[YOUR INSTRUCTIONS]:
Check every line below for the word "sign" and give only the number of lines where it appears.

[Stored data entries]:
_ _ _ _ _ _ _

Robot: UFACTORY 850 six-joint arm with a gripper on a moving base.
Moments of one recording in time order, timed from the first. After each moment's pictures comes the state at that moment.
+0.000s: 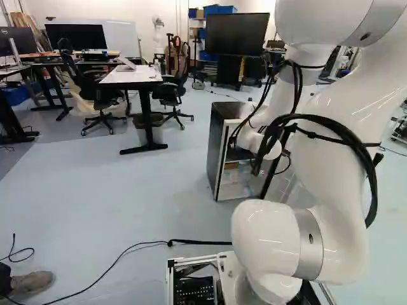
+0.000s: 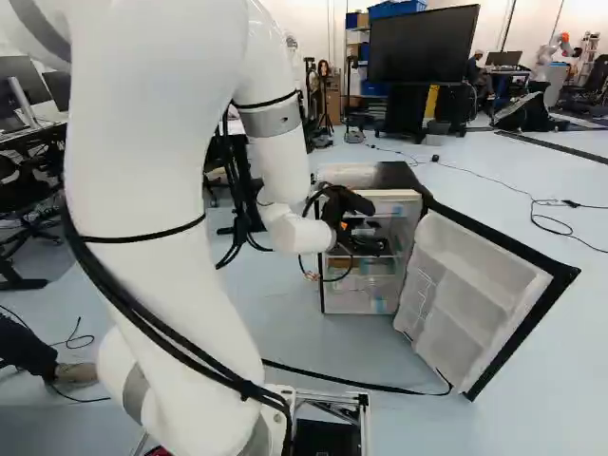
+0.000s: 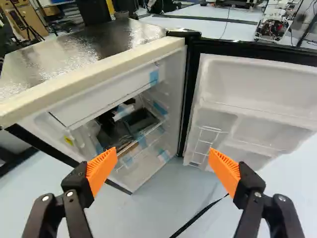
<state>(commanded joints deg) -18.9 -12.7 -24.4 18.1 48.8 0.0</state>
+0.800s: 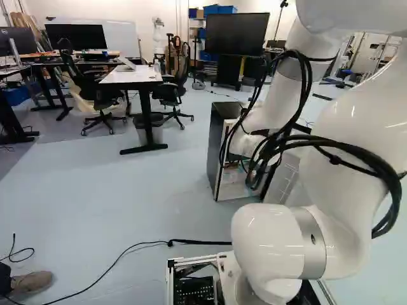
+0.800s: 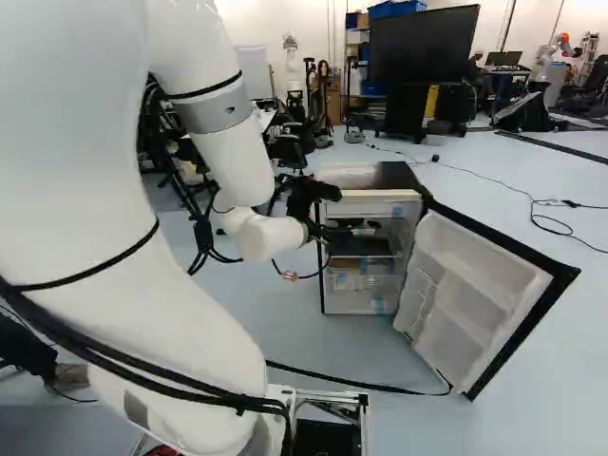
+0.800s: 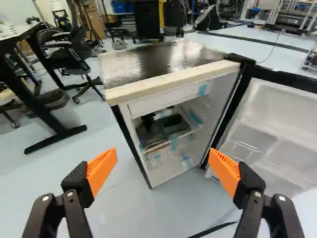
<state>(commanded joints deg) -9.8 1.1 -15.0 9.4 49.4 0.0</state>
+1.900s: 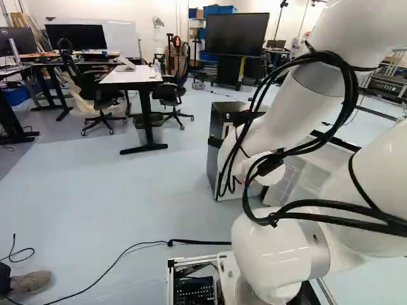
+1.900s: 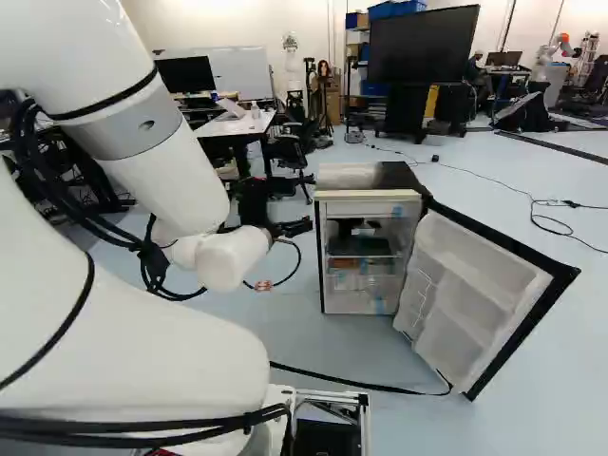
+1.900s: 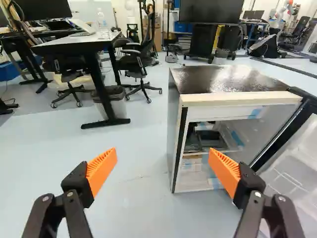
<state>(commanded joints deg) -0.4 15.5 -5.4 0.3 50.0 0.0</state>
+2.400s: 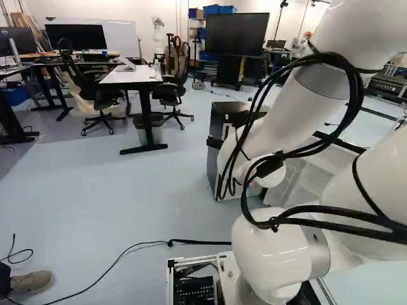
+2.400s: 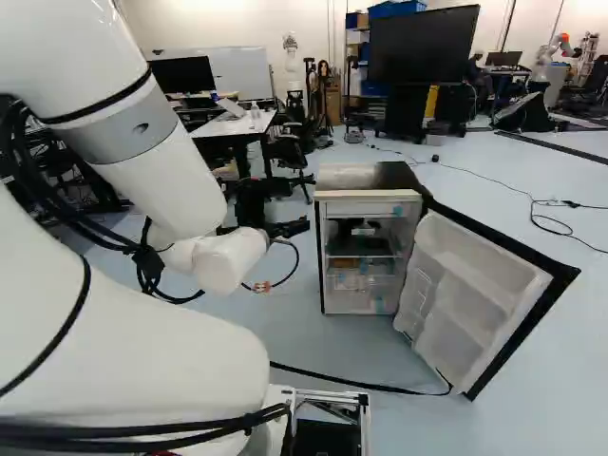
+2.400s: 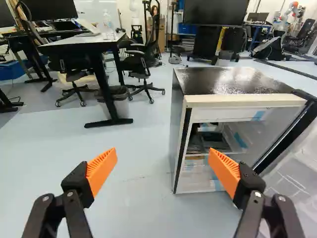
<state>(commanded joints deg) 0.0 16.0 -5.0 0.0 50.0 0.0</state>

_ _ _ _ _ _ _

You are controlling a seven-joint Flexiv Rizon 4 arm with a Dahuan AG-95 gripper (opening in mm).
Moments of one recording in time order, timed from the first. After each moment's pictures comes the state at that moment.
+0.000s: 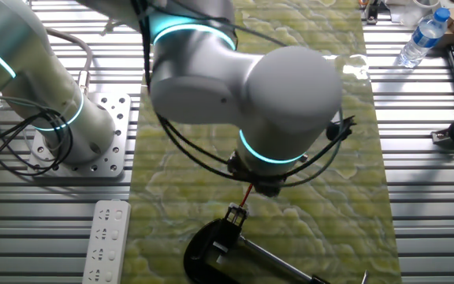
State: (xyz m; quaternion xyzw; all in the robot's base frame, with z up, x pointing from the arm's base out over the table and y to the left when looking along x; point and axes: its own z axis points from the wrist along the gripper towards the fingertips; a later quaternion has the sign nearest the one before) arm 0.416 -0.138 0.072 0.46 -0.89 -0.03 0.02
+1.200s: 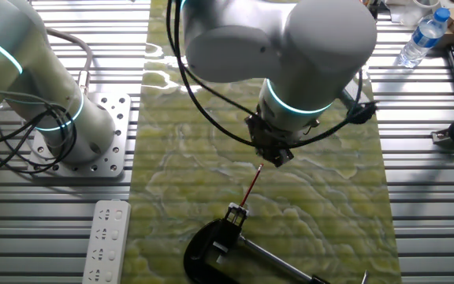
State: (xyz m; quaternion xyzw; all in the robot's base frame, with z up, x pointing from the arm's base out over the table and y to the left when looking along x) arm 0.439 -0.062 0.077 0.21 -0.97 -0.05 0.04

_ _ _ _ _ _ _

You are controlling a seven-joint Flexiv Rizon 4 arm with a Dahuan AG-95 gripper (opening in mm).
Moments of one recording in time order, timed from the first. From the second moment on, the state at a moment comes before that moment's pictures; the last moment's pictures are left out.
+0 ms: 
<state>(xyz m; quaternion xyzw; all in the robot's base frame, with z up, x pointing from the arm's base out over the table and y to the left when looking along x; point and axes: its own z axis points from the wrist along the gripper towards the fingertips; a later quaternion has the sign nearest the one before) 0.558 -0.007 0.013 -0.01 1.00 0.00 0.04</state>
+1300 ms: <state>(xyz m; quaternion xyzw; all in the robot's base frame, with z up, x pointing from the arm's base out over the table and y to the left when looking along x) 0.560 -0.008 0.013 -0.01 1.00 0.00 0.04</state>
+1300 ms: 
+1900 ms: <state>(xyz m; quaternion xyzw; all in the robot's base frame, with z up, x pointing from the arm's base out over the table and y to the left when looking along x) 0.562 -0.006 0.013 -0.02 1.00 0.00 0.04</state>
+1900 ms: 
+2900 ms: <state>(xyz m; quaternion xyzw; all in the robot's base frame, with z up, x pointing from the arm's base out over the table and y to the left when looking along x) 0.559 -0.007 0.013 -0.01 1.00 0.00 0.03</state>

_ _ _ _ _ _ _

[REPLY]:
2